==== EXTRACTED RECORDS ====

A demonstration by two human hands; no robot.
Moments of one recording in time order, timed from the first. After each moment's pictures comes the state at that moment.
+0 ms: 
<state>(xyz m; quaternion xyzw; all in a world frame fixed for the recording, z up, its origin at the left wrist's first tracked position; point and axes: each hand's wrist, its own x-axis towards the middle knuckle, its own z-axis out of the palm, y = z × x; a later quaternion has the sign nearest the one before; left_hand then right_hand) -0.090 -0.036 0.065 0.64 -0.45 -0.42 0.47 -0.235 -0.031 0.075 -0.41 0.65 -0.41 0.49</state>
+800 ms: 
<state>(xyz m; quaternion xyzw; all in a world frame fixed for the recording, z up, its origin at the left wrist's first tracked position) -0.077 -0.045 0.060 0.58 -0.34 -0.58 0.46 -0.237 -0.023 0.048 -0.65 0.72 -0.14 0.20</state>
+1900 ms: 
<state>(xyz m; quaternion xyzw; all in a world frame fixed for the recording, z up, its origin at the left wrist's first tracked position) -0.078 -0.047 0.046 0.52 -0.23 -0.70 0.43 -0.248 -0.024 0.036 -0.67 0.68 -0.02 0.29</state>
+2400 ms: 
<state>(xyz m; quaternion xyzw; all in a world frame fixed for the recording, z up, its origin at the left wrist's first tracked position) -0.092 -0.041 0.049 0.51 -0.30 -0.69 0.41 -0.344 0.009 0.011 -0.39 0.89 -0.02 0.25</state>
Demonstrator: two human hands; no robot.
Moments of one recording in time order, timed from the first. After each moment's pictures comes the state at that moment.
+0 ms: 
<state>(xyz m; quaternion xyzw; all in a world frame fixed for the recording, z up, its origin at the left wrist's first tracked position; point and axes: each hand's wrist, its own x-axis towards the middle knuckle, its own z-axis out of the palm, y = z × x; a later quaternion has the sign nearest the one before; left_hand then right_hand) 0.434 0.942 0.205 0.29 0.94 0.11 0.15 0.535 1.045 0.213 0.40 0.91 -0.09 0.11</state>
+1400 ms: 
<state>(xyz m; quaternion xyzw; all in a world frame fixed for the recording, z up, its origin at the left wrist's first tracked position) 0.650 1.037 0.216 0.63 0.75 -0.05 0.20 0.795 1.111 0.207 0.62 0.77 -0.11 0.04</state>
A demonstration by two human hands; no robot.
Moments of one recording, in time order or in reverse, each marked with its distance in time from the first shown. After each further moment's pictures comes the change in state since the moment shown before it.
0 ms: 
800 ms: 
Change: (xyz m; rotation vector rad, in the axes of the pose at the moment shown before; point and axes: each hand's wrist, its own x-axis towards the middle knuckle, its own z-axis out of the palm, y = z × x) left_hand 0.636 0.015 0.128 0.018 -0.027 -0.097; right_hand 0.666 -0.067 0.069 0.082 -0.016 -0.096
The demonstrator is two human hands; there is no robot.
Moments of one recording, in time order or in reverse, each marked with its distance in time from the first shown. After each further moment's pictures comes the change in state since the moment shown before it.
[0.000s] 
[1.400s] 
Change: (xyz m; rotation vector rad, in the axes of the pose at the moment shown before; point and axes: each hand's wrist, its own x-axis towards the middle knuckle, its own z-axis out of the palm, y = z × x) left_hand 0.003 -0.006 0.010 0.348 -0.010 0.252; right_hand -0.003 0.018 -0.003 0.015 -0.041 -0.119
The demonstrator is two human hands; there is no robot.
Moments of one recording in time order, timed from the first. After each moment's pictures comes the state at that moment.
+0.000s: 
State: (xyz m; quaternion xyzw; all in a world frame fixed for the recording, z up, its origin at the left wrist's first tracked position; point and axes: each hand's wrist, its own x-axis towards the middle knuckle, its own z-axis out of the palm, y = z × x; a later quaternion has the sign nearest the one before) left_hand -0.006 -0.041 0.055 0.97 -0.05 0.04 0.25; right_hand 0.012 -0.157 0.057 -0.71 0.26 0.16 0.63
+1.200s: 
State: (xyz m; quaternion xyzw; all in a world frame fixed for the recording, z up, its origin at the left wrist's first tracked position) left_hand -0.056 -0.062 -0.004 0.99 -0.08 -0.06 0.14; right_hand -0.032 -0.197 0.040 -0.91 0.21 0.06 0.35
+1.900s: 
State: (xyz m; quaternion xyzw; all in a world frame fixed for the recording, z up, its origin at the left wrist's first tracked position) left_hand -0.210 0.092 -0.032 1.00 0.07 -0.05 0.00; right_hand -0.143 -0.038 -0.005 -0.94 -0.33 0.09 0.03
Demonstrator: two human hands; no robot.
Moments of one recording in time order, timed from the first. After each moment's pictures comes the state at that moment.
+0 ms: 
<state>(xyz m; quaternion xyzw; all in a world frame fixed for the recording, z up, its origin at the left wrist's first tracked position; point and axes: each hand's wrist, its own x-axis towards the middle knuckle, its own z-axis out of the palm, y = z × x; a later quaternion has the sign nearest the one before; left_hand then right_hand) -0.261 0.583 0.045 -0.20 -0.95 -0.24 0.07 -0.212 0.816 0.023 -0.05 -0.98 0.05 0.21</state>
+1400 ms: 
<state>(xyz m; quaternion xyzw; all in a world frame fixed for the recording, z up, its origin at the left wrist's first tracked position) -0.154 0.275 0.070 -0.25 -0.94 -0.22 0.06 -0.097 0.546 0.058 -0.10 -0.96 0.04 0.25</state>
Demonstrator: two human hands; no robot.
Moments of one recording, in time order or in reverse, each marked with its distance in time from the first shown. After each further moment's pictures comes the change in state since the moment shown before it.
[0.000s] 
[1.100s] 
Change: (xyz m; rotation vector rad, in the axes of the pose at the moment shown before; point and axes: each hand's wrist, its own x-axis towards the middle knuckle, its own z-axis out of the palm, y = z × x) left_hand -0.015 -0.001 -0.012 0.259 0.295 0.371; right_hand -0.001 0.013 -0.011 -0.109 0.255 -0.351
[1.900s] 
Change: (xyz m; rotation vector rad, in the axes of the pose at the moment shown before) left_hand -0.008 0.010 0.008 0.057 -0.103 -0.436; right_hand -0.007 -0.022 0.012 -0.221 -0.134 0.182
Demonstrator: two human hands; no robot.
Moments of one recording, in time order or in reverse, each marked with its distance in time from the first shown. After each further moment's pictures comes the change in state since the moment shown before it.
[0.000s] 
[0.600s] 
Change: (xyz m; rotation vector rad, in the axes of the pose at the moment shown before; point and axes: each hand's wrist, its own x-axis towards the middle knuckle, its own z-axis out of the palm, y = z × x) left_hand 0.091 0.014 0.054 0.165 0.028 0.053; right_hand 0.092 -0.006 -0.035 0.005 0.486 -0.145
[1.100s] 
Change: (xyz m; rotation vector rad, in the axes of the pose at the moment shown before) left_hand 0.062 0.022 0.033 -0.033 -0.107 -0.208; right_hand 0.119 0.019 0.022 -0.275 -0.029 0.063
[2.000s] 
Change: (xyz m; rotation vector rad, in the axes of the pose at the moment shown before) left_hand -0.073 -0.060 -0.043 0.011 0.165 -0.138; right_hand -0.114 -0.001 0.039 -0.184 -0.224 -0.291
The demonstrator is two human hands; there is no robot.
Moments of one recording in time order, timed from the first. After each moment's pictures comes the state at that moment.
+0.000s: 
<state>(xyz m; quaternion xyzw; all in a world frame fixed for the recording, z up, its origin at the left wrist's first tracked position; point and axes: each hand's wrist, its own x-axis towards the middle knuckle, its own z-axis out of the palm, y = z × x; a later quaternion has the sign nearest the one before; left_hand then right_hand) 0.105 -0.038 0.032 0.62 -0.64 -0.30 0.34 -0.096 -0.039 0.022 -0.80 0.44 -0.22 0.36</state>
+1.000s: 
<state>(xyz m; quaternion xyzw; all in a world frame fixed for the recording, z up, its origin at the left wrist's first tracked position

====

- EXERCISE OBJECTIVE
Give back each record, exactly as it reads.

- ANSWER BOX
A demonstration by two human hands; no robot.
Moments of one recording in time order, timed from the first. After each moment's pictures comes the state at that moment.
+0 ms: 
<state>(xyz m; quaternion xyzw; all in a world frame fixed for the recording, z up, its origin at the left wrist's first tracked position; point and axes: each hand's wrist, its own x-axis towards the middle knuckle, its own z-axis out of the palm, y = z × x; a later quaternion has the sign nearest the one before; left_hand then right_hand) -0.090 -0.036 0.065 0.64 -0.45 -0.42 0.47 -0.235 -0.031 0.075 -0.41 0.65 -0.41 0.49</state>
+800 ms: 
<state>(xyz m; quaternion xyzw; all in a world frame fixed for the recording, z up, its origin at the left wrist's first tracked position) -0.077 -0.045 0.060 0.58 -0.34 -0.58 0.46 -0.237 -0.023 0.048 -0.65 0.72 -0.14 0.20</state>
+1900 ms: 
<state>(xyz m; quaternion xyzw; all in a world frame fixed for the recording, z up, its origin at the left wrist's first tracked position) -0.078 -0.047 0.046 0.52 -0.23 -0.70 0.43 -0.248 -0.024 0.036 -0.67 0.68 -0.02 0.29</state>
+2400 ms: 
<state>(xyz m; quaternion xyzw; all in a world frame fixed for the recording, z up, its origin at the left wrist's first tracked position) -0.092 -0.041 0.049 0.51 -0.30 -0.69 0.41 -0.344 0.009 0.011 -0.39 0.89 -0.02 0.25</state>
Demonstrator: two human hands; no robot.
Moments of one recording in time order, timed from the first. After each moment's pictures comes the state at that moment.
+0 ms: 
<state>(xyz m; quaternion xyzw; all in a world frame fixed for the recording, z up, its origin at the left wrist's first tracked position; point and axes: each hand's wrist, its own x-axis towards the middle knuckle, its own z-axis out of the palm, y = z × x; a later quaternion has the sign nearest the one before; left_hand then right_hand) 0.434 0.942 0.205 0.29 0.94 0.11 0.15 0.535 1.045 0.213 0.40 0.91 -0.09 0.11</state>
+1400 ms: 
<state>(xyz m; quaternion xyzw; all in a world frame fixed for the recording, z up, its origin at the left wrist's first tracked position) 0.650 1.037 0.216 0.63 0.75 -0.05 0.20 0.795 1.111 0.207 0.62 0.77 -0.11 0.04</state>
A demonstration by two human hands; no robot.
Moments of one recording, in time order or in reverse, each marked with its distance in time from the first shown. After each further moment's pictures comes the change in state since the moment shown before it.
0 ms: 
800 ms: 
Change: (xyz m; rotation vector rad, in the axes of the pose at the moment shown before; point and axes: each hand's wrist, its own x-axis towards the middle knuckle, its own z-axis out of the palm, y = z × x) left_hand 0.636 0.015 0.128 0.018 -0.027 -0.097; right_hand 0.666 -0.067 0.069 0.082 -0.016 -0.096
The demonstrator is two human hands; there is no robot.
Moments of one recording, in time order or in reverse, each marked with its distance in time from the first shown. After each further moment's pictures comes the change in state since the moment shown before it.
[0.000s] 
[1.400s] 
Change: (xyz m; rotation vector rad, in the axes of the pose at the moment shown before; point and axes: each hand's wrist, its own x-axis towards the middle knuckle, its own z-axis out of the palm, y = z × x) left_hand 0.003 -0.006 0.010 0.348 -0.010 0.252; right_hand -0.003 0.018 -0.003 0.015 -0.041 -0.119
The demonstrator is two human hands; there is no robot.
Moments of one recording in time order, timed from the first. After each moment's pictures comes the state at that moment.
+0.000s: 
State: (xyz m; quaternion xyzw; all in a world frame fixed for the recording, z up, its origin at the left wrist's first tracked position; point and axes: each hand's wrist, its own x-axis towards the middle knuckle, its own z-axis out of the palm, y = z × x; a later quaternion has the sign nearest the one before) left_hand -0.006 -0.041 0.055 0.97 -0.05 0.04 0.25; right_hand 0.012 -0.157 0.057 -0.71 0.26 0.16 0.63
+1.200s: 
State: (xyz m; quaternion xyzw; all in a world frame fixed for the recording, z up, its origin at the left wrist's first tracked position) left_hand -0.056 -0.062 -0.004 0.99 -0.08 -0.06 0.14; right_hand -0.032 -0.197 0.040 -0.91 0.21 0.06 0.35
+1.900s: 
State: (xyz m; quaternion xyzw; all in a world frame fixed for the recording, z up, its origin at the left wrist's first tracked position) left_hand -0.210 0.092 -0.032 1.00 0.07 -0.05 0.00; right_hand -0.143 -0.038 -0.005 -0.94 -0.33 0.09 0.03
Demonstrator: two human hands; no robot.
Moments of one recording in time order, timed from the first. After each moment's pictures comes the state at that moment.
+0 ms: 
<state>(xyz m; quaternion xyzw; all in a world frame fixed for the recording, z up, its origin at the left wrist's first tracked position; point and axes: each hand's wrist, its own x-axis towards the middle knuckle, its own z-axis out of the palm, y = z × x; a later quaternion has the sign nearest the one before; left_hand then right_hand) -0.261 0.583 0.045 -0.20 -0.95 -0.24 0.07 -0.212 0.816 0.023 -0.05 -0.98 0.05 0.21</state>
+1400 ms: 
<state>(xyz m; quaternion xyzw; all in a world frame fixed for the recording, z up, its origin at the left wrist's first tracked position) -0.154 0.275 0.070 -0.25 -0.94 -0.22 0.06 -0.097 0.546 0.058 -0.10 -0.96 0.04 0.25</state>
Demonstrator: two human hands; no robot.
Moments of one recording, in time order or in reverse, each marked with its distance in time from the first shown. After each further moment's pictures comes the change in state since the moment shown before it.
[0.000s] 
[1.100s] 
Change: (xyz m; rotation vector rad, in the axes of the pose at the moment shown before; point and axes: each hand's wrist, its own x-axis towards the middle knuckle, its own z-axis out of the palm, y = z × x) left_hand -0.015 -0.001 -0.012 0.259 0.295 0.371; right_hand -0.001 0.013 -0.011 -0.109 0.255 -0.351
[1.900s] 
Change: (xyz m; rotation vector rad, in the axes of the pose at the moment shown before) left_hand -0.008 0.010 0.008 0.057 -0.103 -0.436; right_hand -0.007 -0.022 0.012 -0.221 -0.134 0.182
Demonstrator: two human hands; no robot.
Moments of one recording, in time order or in reverse, each marked with its distance in time from the first shown. After each further moment's pictures comes the change in state since the moment shown before it.
[0.000s] 
[0.600s] 
Change: (xyz m; rotation vector rad, in the axes of the pose at the moment shown before; point and axes: each hand's wrist, its own x-axis towards the middle knuckle, its own z-axis out of the palm, y = z × x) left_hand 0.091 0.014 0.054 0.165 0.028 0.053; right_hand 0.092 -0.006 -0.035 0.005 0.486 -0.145
[1.100s] 
Change: (xyz m; rotation vector rad, in the axes of the pose at the moment shown before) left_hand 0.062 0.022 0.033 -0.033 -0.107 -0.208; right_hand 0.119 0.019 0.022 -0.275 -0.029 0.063
[2.000s] 
Change: (xyz m; rotation vector rad, in the axes of the pose at the moment shown before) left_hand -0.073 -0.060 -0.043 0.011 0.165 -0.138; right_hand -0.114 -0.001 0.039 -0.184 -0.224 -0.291
The demonstrator is two human hands; there is no robot.
Moments of one recording in time order, timed from the first. After each moment's pictures comes the state at that moment.
+0.000s: 
<state>(xyz m; quaternion xyzw; all in a world frame fixed for the recording, z up, its origin at the left wrist's first tracked position; point and axes: each hand's wrist, its own x-axis towards the middle knuckle, its own z-axis out of the palm, y = z × x; a later quaternion has the sign nearest the one before; left_hand then right_hand) 0.105 -0.038 0.032 0.62 -0.64 -0.30 0.34 -0.096 -0.039 0.022 -0.80 0.44 -0.22 0.36</state>
+1.000s: 
<state>(xyz m; quaternion xyzw; all in a world frame fixed for the recording, z up, its origin at the left wrist's first tracked position

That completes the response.